Densovirinae

Virus classification
- (unranked): Virus
- Realm: Floreoviria
- Kingdom: Shotokuvirae
- Phylum: Cossaviricota
- Class: Quintoviricetes
- Order: Piccovirales
- Family: Parvoviridae
- Subfamily: Densovirinae
- Genera: See text

= Densovirinae =

Subfamily of viruses

Densovirinae is a subfamily of single-stranded DNA viruses in the family Parvoviridae. The subfamily has 11 recognized genera. Densoviruses are known to infect members of insect orders Blattodea, Diptera, Hemiptera, Hymenoptera, Lepidoptera, and Orthoptera, while some viruses infect and multiply in crustaceans such as shrimp or crayfish, or sea stars from phylum Echinodermata.

==Virology==
Densoviruses are small (18–26 nanometers in diameter) and non enveloped. Virions are icosahedral in shape with triangulation number (T) = 1. There are 60 copies of the coat protein in the virion. Each copy has a shape described as a "quadrilateral 'kite-shaped' wedge", and the appearance of the surface is rough with many small projections. Virions do not appear to contain lipids.

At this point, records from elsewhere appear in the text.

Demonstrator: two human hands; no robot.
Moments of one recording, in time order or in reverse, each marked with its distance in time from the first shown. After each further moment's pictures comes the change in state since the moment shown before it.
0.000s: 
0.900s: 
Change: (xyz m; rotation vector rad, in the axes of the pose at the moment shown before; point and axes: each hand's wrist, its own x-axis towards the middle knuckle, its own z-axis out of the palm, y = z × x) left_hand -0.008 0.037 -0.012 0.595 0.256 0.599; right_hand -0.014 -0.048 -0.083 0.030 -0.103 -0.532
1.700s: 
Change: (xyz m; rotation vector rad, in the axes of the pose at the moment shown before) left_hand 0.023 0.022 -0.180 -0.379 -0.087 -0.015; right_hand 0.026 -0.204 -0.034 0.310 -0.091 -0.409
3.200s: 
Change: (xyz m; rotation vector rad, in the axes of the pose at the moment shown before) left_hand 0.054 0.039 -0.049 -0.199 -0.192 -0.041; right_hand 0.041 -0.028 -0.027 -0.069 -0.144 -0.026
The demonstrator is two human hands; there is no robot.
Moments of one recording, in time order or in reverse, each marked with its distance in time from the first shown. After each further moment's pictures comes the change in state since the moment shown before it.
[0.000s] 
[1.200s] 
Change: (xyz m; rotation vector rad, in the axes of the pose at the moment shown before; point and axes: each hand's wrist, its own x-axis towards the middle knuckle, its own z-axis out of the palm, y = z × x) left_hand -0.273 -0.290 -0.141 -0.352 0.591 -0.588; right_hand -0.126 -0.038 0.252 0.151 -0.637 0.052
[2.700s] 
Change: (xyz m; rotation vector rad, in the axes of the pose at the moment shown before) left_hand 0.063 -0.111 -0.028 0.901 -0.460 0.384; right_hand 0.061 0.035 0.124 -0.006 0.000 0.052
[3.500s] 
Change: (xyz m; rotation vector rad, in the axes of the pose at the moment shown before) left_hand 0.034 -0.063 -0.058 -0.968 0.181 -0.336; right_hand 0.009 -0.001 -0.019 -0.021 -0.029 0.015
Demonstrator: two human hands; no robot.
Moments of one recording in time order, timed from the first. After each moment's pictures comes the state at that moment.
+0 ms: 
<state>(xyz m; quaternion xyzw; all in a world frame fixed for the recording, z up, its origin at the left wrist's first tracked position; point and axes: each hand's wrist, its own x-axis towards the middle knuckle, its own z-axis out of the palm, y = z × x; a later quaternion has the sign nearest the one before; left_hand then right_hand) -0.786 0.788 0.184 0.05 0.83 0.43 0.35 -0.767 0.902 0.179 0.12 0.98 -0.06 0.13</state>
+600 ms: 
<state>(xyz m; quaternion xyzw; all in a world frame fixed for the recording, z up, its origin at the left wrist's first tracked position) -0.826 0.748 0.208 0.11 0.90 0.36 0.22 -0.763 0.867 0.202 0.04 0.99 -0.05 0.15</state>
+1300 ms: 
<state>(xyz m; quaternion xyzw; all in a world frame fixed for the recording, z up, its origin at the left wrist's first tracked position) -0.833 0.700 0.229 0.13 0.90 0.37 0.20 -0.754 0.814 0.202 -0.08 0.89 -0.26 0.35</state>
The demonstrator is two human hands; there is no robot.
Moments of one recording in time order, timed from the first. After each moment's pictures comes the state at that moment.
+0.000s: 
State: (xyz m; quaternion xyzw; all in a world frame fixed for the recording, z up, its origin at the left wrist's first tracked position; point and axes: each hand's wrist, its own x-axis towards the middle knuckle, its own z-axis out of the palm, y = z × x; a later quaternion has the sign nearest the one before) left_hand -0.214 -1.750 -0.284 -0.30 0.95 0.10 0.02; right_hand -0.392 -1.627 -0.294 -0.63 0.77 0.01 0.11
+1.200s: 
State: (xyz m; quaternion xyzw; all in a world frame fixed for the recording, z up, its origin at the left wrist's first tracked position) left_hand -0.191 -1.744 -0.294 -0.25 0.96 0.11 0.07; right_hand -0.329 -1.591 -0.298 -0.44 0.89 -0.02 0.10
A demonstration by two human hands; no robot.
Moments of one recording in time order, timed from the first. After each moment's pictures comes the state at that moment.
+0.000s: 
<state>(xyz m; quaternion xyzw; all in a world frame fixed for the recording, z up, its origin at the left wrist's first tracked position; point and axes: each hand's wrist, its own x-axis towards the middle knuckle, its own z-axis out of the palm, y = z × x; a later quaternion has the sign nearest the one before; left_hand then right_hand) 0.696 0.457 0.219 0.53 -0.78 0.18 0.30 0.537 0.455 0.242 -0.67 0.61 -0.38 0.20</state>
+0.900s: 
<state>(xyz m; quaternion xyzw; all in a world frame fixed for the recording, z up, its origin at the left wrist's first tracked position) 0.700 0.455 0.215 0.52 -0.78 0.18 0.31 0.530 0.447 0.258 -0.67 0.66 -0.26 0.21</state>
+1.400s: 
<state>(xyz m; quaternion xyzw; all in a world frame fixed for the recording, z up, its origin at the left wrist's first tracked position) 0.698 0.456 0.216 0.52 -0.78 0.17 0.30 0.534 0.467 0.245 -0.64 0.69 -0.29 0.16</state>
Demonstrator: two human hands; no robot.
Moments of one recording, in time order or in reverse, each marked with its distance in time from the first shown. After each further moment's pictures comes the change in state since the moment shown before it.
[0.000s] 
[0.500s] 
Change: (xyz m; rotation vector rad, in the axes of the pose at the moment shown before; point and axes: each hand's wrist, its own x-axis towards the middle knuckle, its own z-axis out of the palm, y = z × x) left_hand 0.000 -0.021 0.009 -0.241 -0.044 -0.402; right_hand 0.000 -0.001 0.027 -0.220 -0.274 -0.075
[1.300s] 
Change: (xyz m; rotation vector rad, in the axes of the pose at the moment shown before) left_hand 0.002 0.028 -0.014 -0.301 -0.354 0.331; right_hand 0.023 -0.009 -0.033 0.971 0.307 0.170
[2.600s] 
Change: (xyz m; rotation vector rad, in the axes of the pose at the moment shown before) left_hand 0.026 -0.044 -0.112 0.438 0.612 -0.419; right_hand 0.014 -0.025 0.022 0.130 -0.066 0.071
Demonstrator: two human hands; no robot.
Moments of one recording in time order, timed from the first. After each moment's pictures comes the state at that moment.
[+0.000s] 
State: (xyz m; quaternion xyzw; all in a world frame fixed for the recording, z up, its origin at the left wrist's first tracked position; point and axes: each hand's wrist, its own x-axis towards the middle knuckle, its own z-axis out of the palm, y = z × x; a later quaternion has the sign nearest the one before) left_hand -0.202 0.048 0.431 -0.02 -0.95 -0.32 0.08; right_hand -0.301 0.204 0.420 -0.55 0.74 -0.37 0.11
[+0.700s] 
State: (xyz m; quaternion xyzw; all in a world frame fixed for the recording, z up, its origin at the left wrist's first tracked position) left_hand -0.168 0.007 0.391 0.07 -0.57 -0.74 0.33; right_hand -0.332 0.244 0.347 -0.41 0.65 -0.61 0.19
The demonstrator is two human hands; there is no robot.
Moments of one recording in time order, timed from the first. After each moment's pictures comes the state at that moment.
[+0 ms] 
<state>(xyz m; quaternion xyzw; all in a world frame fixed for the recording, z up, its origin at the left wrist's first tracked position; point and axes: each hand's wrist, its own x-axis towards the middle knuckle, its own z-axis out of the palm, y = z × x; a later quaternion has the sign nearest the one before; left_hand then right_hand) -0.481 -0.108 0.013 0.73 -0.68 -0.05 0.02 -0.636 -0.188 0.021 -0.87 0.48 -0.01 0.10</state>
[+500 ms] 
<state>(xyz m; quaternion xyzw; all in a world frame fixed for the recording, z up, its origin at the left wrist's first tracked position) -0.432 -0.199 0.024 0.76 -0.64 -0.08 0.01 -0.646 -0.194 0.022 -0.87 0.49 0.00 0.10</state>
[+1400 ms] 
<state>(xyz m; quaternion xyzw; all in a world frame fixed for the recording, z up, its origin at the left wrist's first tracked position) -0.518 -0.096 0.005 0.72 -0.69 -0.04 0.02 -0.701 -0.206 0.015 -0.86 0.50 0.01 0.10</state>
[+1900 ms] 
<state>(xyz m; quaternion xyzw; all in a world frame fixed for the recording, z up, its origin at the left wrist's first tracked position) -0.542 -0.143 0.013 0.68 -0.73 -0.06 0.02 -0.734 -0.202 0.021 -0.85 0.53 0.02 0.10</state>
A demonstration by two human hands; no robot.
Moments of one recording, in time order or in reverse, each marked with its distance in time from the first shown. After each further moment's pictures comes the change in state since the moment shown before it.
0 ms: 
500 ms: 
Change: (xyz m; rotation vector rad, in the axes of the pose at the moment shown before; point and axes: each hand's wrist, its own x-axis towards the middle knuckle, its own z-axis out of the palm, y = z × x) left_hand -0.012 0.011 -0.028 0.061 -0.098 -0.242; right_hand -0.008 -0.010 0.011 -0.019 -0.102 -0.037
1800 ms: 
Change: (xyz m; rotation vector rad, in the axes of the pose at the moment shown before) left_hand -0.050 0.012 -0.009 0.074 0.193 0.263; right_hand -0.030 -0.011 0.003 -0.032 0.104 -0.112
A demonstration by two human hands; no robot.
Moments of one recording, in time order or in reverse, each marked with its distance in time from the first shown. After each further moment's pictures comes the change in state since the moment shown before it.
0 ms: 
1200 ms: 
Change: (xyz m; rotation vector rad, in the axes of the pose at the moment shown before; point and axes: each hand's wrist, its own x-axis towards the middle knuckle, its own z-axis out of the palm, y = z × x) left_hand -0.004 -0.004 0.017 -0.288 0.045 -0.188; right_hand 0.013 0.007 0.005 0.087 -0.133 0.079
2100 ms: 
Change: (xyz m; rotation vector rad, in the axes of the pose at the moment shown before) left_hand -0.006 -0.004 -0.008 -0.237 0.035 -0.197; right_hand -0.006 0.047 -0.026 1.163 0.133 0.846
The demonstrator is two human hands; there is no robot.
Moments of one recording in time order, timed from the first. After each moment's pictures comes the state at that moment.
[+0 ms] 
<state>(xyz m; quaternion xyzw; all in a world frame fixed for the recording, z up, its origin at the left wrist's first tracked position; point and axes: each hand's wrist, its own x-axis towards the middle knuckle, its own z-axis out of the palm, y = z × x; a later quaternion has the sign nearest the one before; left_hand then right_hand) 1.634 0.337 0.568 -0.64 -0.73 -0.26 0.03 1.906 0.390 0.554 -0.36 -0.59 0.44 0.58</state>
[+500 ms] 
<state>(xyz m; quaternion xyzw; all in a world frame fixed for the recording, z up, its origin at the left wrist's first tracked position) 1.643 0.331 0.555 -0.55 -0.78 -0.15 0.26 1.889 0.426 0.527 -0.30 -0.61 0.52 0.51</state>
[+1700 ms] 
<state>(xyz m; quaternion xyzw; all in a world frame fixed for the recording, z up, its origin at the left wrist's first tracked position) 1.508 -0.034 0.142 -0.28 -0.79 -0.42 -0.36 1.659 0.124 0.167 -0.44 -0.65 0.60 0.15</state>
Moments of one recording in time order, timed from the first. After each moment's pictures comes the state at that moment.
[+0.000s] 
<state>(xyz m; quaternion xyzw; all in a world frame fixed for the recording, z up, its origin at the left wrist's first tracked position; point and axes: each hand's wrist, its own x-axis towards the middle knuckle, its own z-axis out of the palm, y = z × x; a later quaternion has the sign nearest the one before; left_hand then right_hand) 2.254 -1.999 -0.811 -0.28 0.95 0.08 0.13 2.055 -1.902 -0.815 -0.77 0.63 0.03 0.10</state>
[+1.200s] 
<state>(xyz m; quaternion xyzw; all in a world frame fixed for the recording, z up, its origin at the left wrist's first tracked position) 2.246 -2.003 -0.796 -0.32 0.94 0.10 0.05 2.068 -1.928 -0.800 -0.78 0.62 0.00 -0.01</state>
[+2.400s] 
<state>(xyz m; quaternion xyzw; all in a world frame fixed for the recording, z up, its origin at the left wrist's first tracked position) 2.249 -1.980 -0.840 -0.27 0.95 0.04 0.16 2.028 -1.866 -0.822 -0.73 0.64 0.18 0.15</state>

Genomes are non-segmented, about 4–6 kilobases in length and usually contain two or three open reading frames. The 5' open reading frame encodes two nonstructural proteins (NS-1 and NS-2) and the 3' open reading frame encodes two or three capsid proteins (VP1, VP2, VP3). Both the 5' and 3' termini have hairpin loops. If a third open reading frame is present (depends on the genus) it encodes a second non structural protein. The genome is ambisense, encoding proteins on both the positive sense and negative sense directions. Transcriptional regulation and post-transcriptional modification are used to produce different nonstructural proteins and structural proteins.

Virion cell entry is achieved by attachment to host receptors, which may be mediated by clathrin-mediated endocytosis or clathrin-independent dynamin-dependent endocytosis. The NS-1 protein has a superfamily 3 DNA helicase and an HuH endonuclease motif. These motifs are common in small DNA viruses. The proteins that contain these motifs bind to the viral origins of replication and unwind and nick these origins, allowing access by the host's proteins to the viral genome for replication and transcription. The genome is replicated by a unique rolling hairpin mechanism. DNA-templated transcription, with some alternative splicing mechanism is the manner of transcription.

==Taxonomy==
Eleven genera are currently recognized:
- Aquambidensovirus
- Blattambidensovirus
- Diciambidensovirus
- Hemiambidensovirus
- Iteradensovirus
- Miniambidensovirus
- Muscodensovirus
- Pefuambidensovirus
- Protoambidensovirus
- Scindoambidensovirus
- Tetuambidensovirus

Ambidensovirus was previously recognized as a genus, but in 2019 it was split into the six genera prefixed with Aqu-, Blatt-, Hemi-, Pefu-, Proto-, and Scindo-.